Uaealesi Funaki

Personal information
- Born: 1998 (age 27–28) Ōtāhuhu, New Zealand
- Height: 172 cm (5 ft 8 in)

Sport
- Country: Tonga
- Sport: Weightlifting

Medal record
Men's weightlifting
Representing Tonga
Pacific Mini Games
| Gold medal – first place | 2022 saipan | 96kg snatch |
| Gold medal – first place | 2022 saipan | 96kg clean & jerk |
| Gold medal – first place | 2022 saipan | 96kg total |
Oceania Championships
| Gold medal – first place | 2022 saipan | 96kg |

= Uaealesi Funaki =

Tongan-New Zealander weightlifter

Uaealesi Funaki (born 1998) is a Tongan New Zealander weightlifter who has represented New Zealand at the Junior World Weightlifting Championships and Tonga at the Pacific Mini Games.
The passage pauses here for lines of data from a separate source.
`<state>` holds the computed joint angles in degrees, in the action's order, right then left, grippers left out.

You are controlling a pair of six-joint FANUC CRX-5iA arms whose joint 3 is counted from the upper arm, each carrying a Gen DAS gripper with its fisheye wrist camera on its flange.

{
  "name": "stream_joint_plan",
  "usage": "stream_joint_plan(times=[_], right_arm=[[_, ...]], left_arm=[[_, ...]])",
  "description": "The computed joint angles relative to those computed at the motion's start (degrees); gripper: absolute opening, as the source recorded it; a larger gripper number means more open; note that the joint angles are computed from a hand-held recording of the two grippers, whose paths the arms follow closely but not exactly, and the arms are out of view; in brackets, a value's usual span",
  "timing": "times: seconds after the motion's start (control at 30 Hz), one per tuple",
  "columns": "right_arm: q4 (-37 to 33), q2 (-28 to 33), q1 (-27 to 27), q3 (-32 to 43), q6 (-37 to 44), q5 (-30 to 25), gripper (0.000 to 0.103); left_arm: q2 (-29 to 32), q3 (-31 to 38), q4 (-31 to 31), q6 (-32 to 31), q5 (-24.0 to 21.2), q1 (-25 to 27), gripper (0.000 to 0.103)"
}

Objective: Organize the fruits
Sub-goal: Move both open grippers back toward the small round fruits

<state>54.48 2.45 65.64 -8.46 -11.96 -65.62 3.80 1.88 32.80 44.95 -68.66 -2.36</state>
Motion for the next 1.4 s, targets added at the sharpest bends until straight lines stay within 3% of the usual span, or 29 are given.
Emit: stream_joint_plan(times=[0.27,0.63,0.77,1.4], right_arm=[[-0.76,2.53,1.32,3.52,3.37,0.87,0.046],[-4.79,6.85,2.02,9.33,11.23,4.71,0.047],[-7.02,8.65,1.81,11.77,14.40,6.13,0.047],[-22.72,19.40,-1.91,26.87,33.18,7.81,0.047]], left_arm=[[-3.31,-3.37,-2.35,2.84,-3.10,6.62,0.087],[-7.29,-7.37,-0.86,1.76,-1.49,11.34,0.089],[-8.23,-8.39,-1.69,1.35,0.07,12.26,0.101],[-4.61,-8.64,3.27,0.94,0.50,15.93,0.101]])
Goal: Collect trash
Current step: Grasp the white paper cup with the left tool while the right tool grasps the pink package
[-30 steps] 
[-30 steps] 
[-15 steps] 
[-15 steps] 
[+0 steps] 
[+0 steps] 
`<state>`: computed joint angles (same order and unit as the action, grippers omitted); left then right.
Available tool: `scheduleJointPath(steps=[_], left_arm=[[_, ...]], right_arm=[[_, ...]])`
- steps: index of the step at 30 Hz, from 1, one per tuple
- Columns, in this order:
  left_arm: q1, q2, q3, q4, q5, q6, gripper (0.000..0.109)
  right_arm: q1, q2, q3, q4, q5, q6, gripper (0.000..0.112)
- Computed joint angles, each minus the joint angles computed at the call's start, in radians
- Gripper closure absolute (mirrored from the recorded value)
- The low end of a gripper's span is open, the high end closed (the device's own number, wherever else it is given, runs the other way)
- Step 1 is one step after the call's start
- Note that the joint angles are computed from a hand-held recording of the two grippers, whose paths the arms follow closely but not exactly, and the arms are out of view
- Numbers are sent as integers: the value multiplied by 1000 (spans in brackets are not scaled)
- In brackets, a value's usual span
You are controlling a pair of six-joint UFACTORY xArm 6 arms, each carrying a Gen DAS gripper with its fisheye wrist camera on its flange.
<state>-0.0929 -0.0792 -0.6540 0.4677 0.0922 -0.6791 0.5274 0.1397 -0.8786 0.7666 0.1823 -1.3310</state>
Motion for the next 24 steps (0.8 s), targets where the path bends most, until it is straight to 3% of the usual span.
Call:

Funake was born in the Auckland suburb of Ōtāhuhu and grew up in Māngere. He was educated at Southern Cross College. He began weightlifting at age 15 to improve his rugby performance, and later represented New Zealand at the 2015 Junior World Weightlifting Championships in Port Moresby, Papua New Guinea, winning silver in the under 85 kg class. In 2018, he represented New Zealand at the Junior World Weightlifting Championships in Tashkent, Uzbekistan.

At the 2022 Pacific Mini Games in Saipan, Northern Mariana Islands he won three gold medals in the 96 kg category. He also won a gold medal at the Oceania Weightlifting Championships, held concurrently.